You are just embarrassing yourself. An atmosphere with GHGs doesn’t just emit radiation, it also absorbs radiation from the surface. And, in fact, it absorbs more from the surface than it emits back out into space. (It has to emit as much in total as it absorbs overall, but some of what it emits goes back to the surface, not out into space.)

There is no free lunch. If the GHG atmosphere is radiating, then there must be a reduction in radiation somewhere else.

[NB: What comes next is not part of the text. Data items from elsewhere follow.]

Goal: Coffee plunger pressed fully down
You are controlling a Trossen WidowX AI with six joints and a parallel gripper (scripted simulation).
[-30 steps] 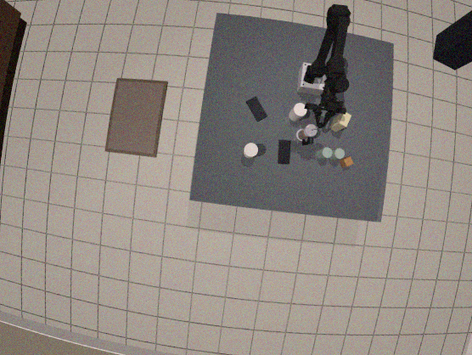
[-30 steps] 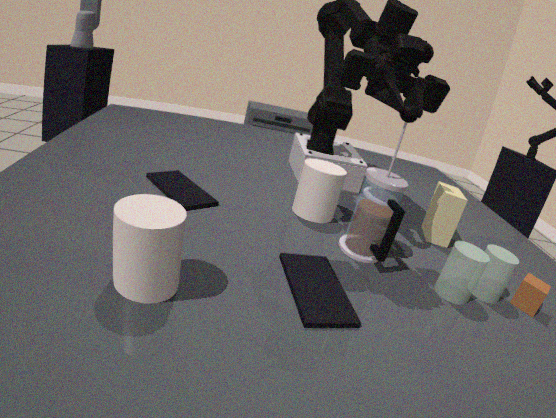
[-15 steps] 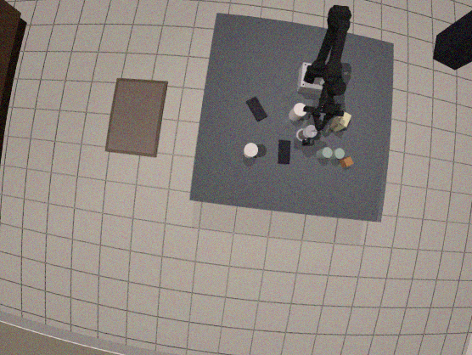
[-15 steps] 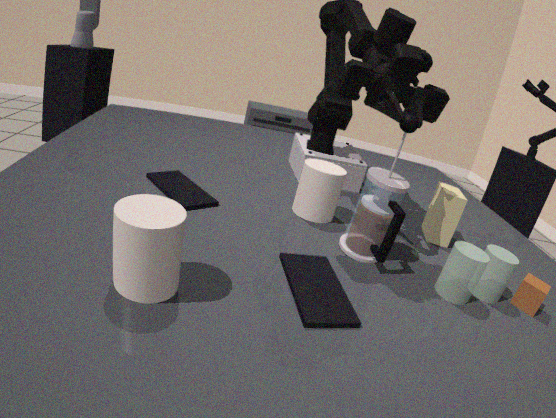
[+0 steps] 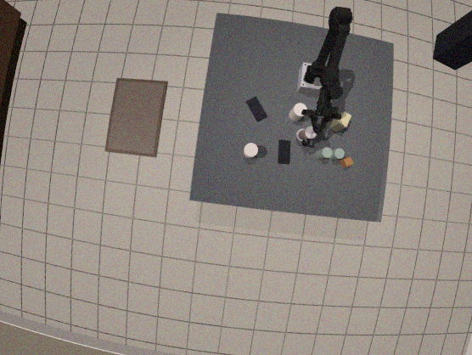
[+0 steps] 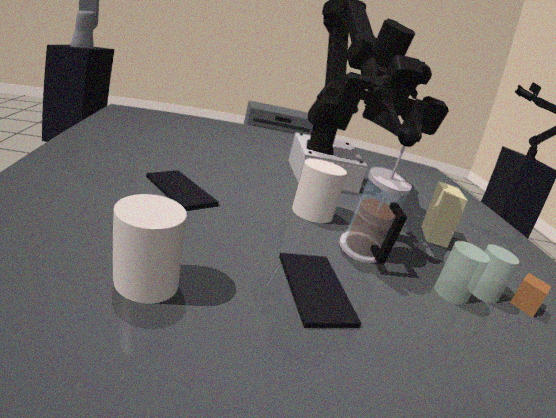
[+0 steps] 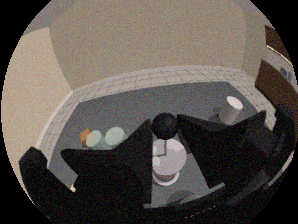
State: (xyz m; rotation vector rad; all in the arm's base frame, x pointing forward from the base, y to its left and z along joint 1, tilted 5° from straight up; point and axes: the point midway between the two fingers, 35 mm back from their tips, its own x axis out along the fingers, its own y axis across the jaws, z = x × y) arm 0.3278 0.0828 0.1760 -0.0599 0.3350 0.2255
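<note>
My gripper tip is now 10 mm past the coffee press and 110 mm above it. From my gripper tip the other things lie so: yellow block: 180 mm behind, 190 mm to the left, 160 mm below; then orange cube: 40 mm ahead, 320 mm to the left, 190 mm below.
</note>
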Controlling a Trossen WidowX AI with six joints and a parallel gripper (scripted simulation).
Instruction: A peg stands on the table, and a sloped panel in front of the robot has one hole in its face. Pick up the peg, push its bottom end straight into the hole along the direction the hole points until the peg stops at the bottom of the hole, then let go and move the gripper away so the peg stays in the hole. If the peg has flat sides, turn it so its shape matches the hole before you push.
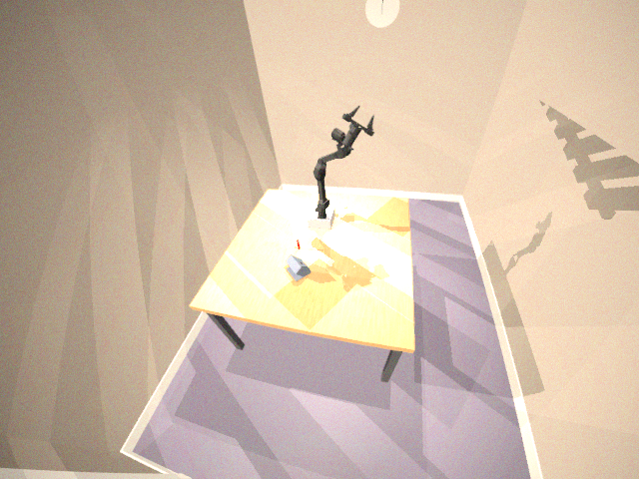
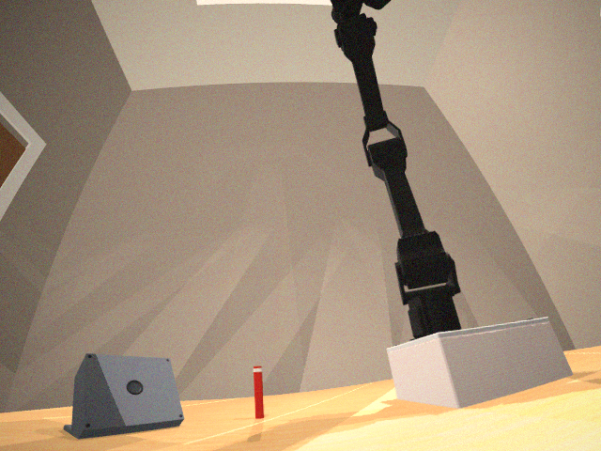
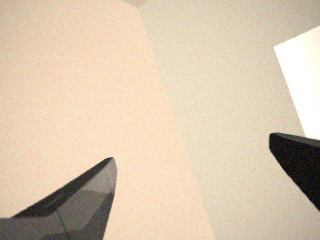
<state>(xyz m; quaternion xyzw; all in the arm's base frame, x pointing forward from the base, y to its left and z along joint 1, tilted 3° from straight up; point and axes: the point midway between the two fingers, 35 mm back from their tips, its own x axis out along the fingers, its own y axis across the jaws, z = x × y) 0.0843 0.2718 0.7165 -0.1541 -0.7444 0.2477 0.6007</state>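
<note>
Now: the red peg 21 cm ahead of my gripper tip, 45 cm to the right of it and 77 cm below it. From my gripper tip the other things lie so: grey sloped panel: 41 cm ahead, 42 cm to the right, 79 cm below.
</note>
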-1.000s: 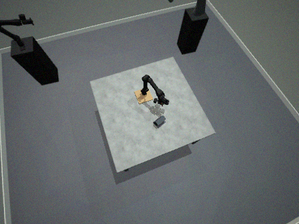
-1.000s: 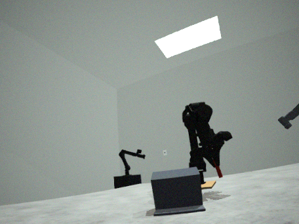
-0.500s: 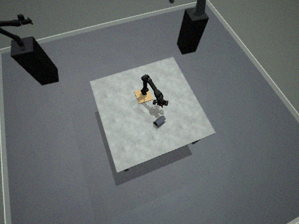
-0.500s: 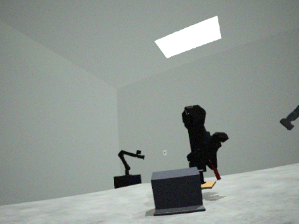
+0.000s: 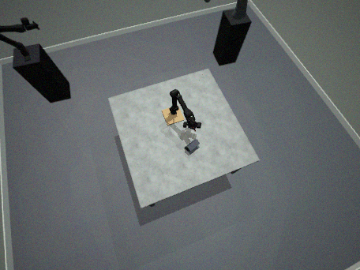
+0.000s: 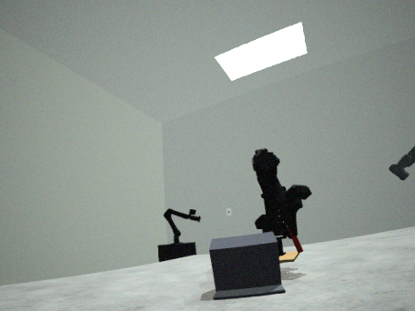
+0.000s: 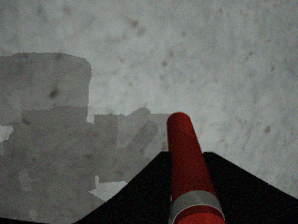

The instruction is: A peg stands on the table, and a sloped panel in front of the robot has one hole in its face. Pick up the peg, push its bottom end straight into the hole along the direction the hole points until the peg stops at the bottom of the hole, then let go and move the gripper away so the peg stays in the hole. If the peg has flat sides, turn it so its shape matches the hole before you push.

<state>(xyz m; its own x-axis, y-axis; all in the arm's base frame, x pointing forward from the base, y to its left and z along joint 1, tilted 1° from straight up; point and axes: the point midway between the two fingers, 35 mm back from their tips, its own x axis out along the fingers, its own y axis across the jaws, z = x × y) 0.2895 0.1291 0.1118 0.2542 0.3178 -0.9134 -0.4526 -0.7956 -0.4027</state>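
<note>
Now: gripper tip 160 mm short of the blue-grey block, 70 mm to the left of it and 40 mm above it. From my gripper tip the other things lie so: round red peg 10 mm behind, 20 mm above.
</note>
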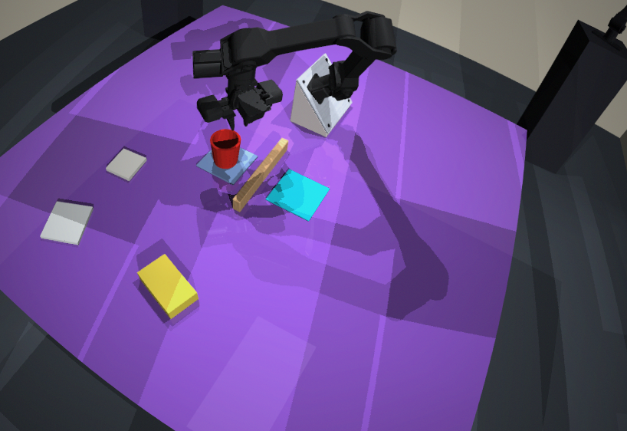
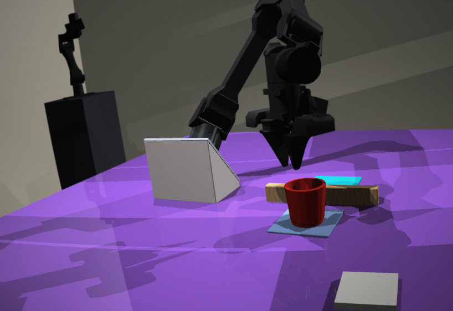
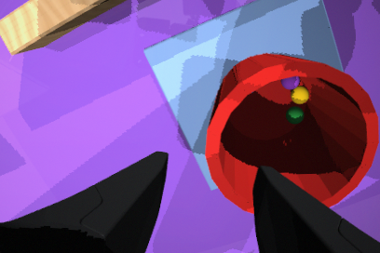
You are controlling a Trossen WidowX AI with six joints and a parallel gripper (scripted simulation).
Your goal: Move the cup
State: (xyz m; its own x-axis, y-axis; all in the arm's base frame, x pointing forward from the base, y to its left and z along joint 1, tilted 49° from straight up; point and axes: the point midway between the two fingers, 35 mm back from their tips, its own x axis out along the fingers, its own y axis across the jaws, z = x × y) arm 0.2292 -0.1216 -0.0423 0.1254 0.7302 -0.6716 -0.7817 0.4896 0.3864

And, what law of physics is this…and how does it pertain to anything being talked about?

ferd berple
January 14, 2012 10:18 am

Gina Becker says:
January 14, 2012 at 9:57 am
It’s nonsense that a GHG free atmosphere will affect the temperature.
Stand at sea level in an atmosphere free of GHG. Now stand at the top of a mountain in an atmosphere free of GHG. There will be an affect on temperature.
The problem comes in assuming that GHG warms the surface. In fact the opposite is true. GHG cools the surface, in the same way it cools that atmosphere, by radiating LWR to space that would otherwise remain trapped in a non-radiating atmosphere.
This effect is most noticeable in the upper atmosphere, where temperatures can reach 1500C in the absence of GHG cooling.

Stephen Wilde
January 14, 2012 10:19 am

The contributor known as wayne previously summarised my position on this issue which has been in my mind for several years as a very important aspect of the climate debate.
Willis did not address wayne’s version so here it is in my words:
[SNIP: vague, wandering, unscientific, and off topic. -w.]

January 14, 2012 10:23 am

OK, I made a fool of myself with “Stefan-Boltzmann”.
My mistake.

Andy West
January 14, 2012 10:24 am

hmmm… my elevator attempt above no doubt falls apart if convection stops, as it eventually will if no photons at all can ever be emitted, as indeed roy spencer points out. Isothermic. But that calls into question the usefulness of the model, as some have noted above. If the original papers had used this model, then fair game, but Tallbloke seems to suggest this was not the case. maybe a more interesting model would be to use just nitrogen and oxygen at earth ratio and pressure. Awful lot of it, so still significant emission despite low emmissitivity. Just a thought…

Capo
January 14, 2012 10:39 am

Willis
Your proof is of course correct. Did you realize why Jelbring and N&Z-“theories” give quite nice values? The deeper reason is the lapse rate, the dry lapse rate given by g/c_p. There it is, the effect of gravity. The “theories” are equivalent to lapse rate calculation, but they miss the central point: Where to start with, what is the right height h?
The answer ist given by ghg-theory: it’s the height, where the ghg-concentration is optical thin enough, that IR-radiation is able to escape to space.
(Therefore I like the following explanation of GHG-theory more: Adding more GHGs will elevate the level, where radiation can escape to space. It’s colder there, so earth emits less energy than it receives. The atmosphere will warm, until it radiates in the elevated level the same energy as before.)
Another indirect proof:
Imagine a planet moving around a black hole or wandering through empty space without a star like the sun. According to Jelbring or N&Z this planet should have the same temperatur as the planet moving around the sun. Nonsense.